Well it would help if you:

a.) can name at least the website you're trying to crawl b.) ideally you can make a small test case that illustrates the problem you're having and is reproduceable

Like a simple problem description & some code like in #311 goes a long way to help to reproduce & understand what you're trying to do.

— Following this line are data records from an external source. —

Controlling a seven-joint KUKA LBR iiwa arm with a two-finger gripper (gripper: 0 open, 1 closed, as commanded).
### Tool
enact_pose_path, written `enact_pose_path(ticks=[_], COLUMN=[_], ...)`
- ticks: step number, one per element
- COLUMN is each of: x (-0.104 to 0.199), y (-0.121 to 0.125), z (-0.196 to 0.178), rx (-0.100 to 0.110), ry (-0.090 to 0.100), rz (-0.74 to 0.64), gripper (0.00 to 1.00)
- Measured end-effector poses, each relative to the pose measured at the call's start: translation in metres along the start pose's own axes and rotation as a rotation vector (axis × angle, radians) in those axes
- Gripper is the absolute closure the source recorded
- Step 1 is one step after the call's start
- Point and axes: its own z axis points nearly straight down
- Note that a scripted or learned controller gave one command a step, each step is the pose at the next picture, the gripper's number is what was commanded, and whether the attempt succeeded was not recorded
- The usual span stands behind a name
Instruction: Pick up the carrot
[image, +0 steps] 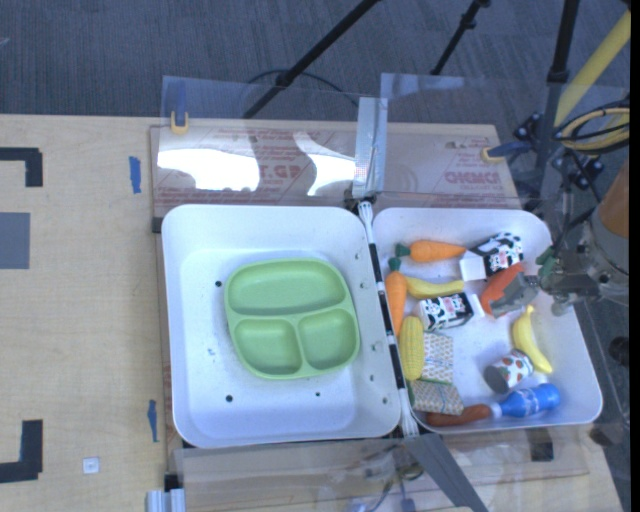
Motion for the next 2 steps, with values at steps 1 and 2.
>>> enact_pose_path(ticks=[1, 2], x=[-0.012, 0.008], y=[-0.016, 0.055], z=[0.009, 0.06], rx=[0.0, -0.005], ry=[0.001, -0.002], rz=[0.302, 0.194], gripper=[0.0, 0.0])
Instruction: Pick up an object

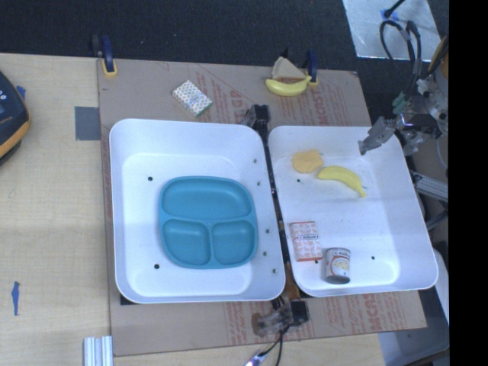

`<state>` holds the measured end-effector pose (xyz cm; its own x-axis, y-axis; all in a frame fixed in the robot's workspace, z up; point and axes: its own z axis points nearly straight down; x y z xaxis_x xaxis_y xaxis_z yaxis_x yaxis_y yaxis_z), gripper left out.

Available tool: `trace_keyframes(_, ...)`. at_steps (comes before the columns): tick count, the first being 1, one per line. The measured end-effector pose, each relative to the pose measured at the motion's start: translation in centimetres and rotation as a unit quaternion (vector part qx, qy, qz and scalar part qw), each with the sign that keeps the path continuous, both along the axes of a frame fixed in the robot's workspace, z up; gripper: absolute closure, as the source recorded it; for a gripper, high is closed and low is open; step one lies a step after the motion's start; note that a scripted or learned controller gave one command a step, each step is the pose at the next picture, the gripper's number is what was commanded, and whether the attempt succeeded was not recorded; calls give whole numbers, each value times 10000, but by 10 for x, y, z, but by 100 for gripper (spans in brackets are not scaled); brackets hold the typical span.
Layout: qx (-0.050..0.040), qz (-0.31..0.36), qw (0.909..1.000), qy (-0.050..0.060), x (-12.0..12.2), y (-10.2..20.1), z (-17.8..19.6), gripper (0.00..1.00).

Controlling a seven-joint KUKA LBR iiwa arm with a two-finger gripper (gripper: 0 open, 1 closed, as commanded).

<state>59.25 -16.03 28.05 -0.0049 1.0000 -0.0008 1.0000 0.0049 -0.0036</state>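
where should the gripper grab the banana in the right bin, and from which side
Probably the middle of the banana, coming straight down from above. It lies flat on the bin floor, long and narrow, running upper-left to lower-right, so fingers closing across its short width should fit. The yellow round piece sits close to its upper-left end, so stay clear of that end.

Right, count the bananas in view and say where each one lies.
2. One banana lies in the right bin, beside a yellow disc. The other banana lies on the board behind the bins, outside both.
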Motion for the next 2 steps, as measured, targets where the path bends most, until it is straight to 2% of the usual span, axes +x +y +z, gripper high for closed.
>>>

meladkadies commented 3 years ago

Well it would help if you:

a.) can name at least the website you're trying to crawl b.) ideally you can make a small test case that illustrates the problem you're having and is reproduceable

Like a simple problem description & some code like in #311 goes a long way to help to reproduce & understand what you're trying to do.

ok man

code of main class

package com.MKdesign;

import com.gargoylesoftware.htmlunit.WebClient; import com.gargoylesoftware.htmlunit.html.HtmlPage; import org.jsoup.Jsoup; import org.jsoup.nodes.Document; import org.jsoup.nodes.Element; import org.jsoup.select.Elements;

import java.io.IOException; import java.util.ArrayList;

public class Main {

static ArrayList<String> cat = new ArrayList<String>();
static ArrayList<String> news = new ArrayList<String>();
public static void main(String[] args)  {
    String url="https://www.cairo24.com/";
    get_cat(1,url);
    try {
        get_news();
    } catch (Exception e) {
        e.printStackTrace();
    }
}
private static void get_cat(int lvl,String link) {
    //getcat
    Document doc = Crawlerbase.requset_catg(link);
    Elements links = doc.getElementsByClass("nav-link");
    for (Element lnk : links) {
        String href = lnk.attr("href");
        if (href.equals("#")) {
            href = null;
        } else {
            cat.add(href);
        }
    }
    //end getcat

    //get news

    //endgetnews
    //System.out.println(news);
}
public static void get_news()throws Exception{
    Crawlerbase setup=new Crawlerbase();
    setup.request_map();
    for(int i=2;i<cat.size();i++){
        try(WebClient cli=Crawlerbase.get_driver()) {
            String urlg=cat.get(i).toString();
            cli.waitForBackgroundJavaScript(25000);
            HtmlPage pag=cli.getPage(urlg);
       pag.executeJavaScript("window.scrollTo(0,document.body.scrollHeight);");
        cli.waitForBackgroundJavaScript(10000);
        Document doc1= Jsoup.parse(pag.asXml());
        Elements divs=doc1.getElementsByClass("news");
        for (Element div : divs) {
            String href1 = div.child(1).attr("href");
            if (href1.equals("#")) {
                href1 = null;
            } else {
                news.add(href1);
            }
        }
            cli.close();

        }

        System.out.println(news);

    }
}

}

code of the helper class

package com.MKdesign; import com.gargoylesoftware.htmlunit.BrowserVersion; import com.gargoylesoftware.htmlunit.NicelyResynchronizingAjaxController; import com.gargoylesoftware.htmlunit.WebClient; import com.gargoylesoftware.htmlunit.html.HtmlPage; import org.jsoup.Connection; import org.jsoup.Jsoup; import org.jsoup.nodes.Document;

import java.io.IOException;

public class Crawlerbase { public static WebClient webClient; public void request_map() throws Exception { webClient = new WebClient(BrowserVersion.CHROME); webClient.getOptions().setCssEnabled(false); webClient.getOptions().setJavaScriptEnabled(true); webClient.getOptions().setRedirectEnabled(true); webClient.getOptions().setThrowExceptionOnScriptError(false); webClient.setAjaxController(new NicelyResynchronizingAjaxController()); webClient.getOptions().setTimeout(500); } public static WebClient get_driver(){ return webClient; }

public static Document requset_catg(String link){
    try{
        Connection con= Jsoup.connect(link);
        Document doc=con.get();
        if(con.response().statusCode()==200){
            return doc;
        }
        return null;
    }
    catch(IOException e){
        return null;
    }

}

}

rbri commented 3 years ago

To make it more simple for us, can you please strip down your sample to pure HtmlUnit. From my point of view there is no functionality in Jsoup that is not also available in HtmlUnit. This will make it simpler for us to reproduce your case. Thanks.